### Work to complete
Tally the lines in the data below where the word "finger" appears, and give the tally alone.

Record excerpts section start

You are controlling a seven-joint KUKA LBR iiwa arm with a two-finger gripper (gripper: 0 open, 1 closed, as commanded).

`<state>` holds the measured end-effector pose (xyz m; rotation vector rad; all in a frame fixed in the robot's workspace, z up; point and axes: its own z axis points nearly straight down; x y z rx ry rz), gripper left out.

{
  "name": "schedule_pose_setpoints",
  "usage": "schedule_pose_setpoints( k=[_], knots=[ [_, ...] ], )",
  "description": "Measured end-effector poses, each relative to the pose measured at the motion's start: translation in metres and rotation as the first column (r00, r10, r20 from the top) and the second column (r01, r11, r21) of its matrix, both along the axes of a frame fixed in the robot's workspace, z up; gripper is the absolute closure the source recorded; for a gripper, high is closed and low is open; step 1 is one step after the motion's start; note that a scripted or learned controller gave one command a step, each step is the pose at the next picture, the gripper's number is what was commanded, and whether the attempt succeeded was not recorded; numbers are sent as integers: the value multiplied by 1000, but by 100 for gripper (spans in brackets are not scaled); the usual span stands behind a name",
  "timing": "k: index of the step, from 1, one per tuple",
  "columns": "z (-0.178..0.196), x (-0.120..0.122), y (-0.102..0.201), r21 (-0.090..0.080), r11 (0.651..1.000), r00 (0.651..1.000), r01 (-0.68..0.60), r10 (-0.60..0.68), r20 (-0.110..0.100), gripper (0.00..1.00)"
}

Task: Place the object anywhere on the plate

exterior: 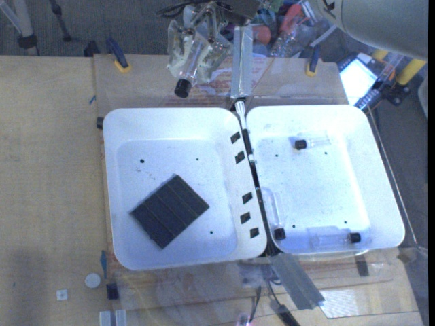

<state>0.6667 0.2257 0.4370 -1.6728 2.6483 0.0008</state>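
The plate (170, 210) is a dark, ribbed square slab lying at an angle on the floor of the left bin (122, 131), toward its front. My gripper (201, 34) hangs high over the far edge of the left bin, near the top of the view. It is shut on a clear tube (191, 56) with a black cap. The tube slants down and to the left, and its capped end (181, 87) is over the bench just behind the bin's rim. Tube and gripper are well behind the plate and above it.
The right bin (380, 182) holds three more clear black-capped pieces: one at the back (300, 143), one by the divider (273, 216), and one along the front wall (333, 238). A metal bar (242, 66) stands behind the bins beside cluttered cables.
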Motion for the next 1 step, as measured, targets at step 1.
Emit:
schedule_pose_setpoints(
  k=[1],
  knots=[
    [0,0,-36,-2,749,749,663,-663,-6,100]
  ],
)
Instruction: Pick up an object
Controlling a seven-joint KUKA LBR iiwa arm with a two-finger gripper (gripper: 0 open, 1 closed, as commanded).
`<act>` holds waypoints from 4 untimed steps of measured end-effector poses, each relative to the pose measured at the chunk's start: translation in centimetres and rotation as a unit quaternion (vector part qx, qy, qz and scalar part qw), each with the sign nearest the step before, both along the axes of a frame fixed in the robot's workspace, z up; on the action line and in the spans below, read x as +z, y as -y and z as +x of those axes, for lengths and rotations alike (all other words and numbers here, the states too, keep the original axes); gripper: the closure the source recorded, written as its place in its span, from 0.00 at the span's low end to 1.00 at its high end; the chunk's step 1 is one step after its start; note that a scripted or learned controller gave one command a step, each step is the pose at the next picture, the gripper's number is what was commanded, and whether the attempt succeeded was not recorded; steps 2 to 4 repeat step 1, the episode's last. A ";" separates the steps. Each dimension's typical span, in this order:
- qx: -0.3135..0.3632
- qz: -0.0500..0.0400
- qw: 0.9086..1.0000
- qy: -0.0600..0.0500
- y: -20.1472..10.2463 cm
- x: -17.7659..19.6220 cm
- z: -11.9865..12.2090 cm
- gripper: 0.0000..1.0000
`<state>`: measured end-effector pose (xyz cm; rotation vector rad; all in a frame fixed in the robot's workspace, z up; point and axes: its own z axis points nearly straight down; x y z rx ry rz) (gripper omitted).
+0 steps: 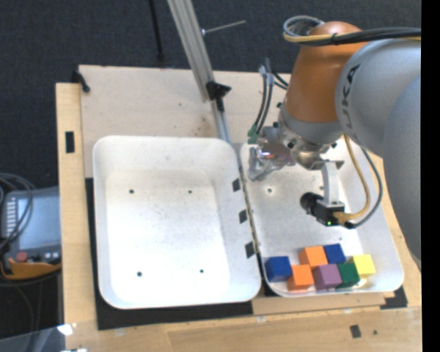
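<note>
From my seat the surface [132,101] takes up most of the view, a pale board edged in wood with dark floor around it. The arm [381,79] comes in from the right, a broad grey casing with an orange band [315,72] above the wrist, and it covers the upper part of the right bin.

The left bin [103,196] is the bigger white shape I see in full, a shallow tray with rounded corners and a few small dark dots on its floor. The right bin [279,204] touches it along a shared edge marked by small black clips; I see its bare floor in the middle and its rounded rim at the bottom.

A slanted metal rail [194,50] runs from the top of the view down to the junction between the two bins.

The end effector [264,160] hangs low over the upper left part of the right bin, close to the shared edge. It reads as a tangle of grey metal and cables, and I cannot tell how it is set. Nothing shows in its grip. A small black unit [319,207] with a green light hangs just below and right of it.

The blocks sit clustered at the bin's lower right, well apart from the end effector: a blue block [278,268], an orange block [301,276], a second orange block [314,256], a purple block [327,276], a second blue block [334,253], a green block [348,273] and a yellow block [364,264], packed touching one another.
</note>
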<state>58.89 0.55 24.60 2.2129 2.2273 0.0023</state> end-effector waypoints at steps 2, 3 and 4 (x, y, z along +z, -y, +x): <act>0.000 0.000 1.000 0.000 -5.4 -1.0 2.5 1.00; 0.000 0.000 1.000 0.000 -5.4 -1.0 2.5 1.00; 0.000 0.000 1.000 0.000 -5.4 -1.0 2.5 1.00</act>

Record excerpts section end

### Exercise response
2